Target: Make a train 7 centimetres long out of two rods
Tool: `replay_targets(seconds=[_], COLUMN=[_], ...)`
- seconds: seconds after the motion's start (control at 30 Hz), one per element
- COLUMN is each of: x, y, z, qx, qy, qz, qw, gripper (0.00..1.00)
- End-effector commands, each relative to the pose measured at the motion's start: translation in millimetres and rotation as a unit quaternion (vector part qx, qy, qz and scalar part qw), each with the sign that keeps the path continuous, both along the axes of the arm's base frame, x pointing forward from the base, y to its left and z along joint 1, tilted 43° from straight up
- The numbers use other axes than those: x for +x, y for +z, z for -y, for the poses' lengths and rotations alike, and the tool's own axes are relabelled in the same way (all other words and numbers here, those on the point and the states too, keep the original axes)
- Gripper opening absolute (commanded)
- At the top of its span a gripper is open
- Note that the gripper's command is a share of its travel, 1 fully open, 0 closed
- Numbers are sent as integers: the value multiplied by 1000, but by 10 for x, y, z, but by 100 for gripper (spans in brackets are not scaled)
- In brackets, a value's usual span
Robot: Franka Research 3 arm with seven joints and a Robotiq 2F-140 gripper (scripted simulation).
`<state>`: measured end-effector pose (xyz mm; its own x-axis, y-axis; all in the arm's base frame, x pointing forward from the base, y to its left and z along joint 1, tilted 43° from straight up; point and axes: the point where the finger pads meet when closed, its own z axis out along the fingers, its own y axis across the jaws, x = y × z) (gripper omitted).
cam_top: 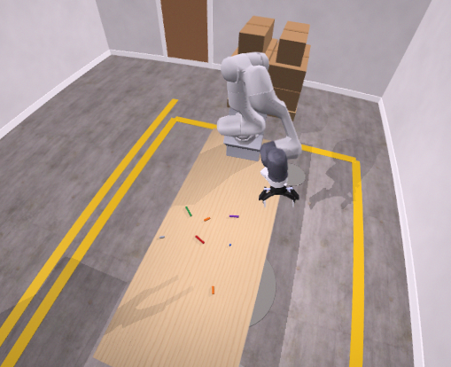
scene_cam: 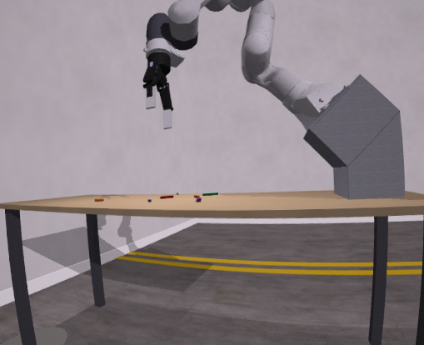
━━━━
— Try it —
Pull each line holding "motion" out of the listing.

— The completed task —
- seconds: seconds after the motion's start (control at 30 Hz), one per element
- End-effector commands, each relative to the pose measured at the motion's start: translation in millimetres and rotation as a unit quaternion (vector part qx, qy, qz and scalar part qw), each with the sign that keeps the path continuous, both along the axes of the arm's base frame, x pointing forward from the base, y to its left and z along joint 1, tilted 43° from straight up

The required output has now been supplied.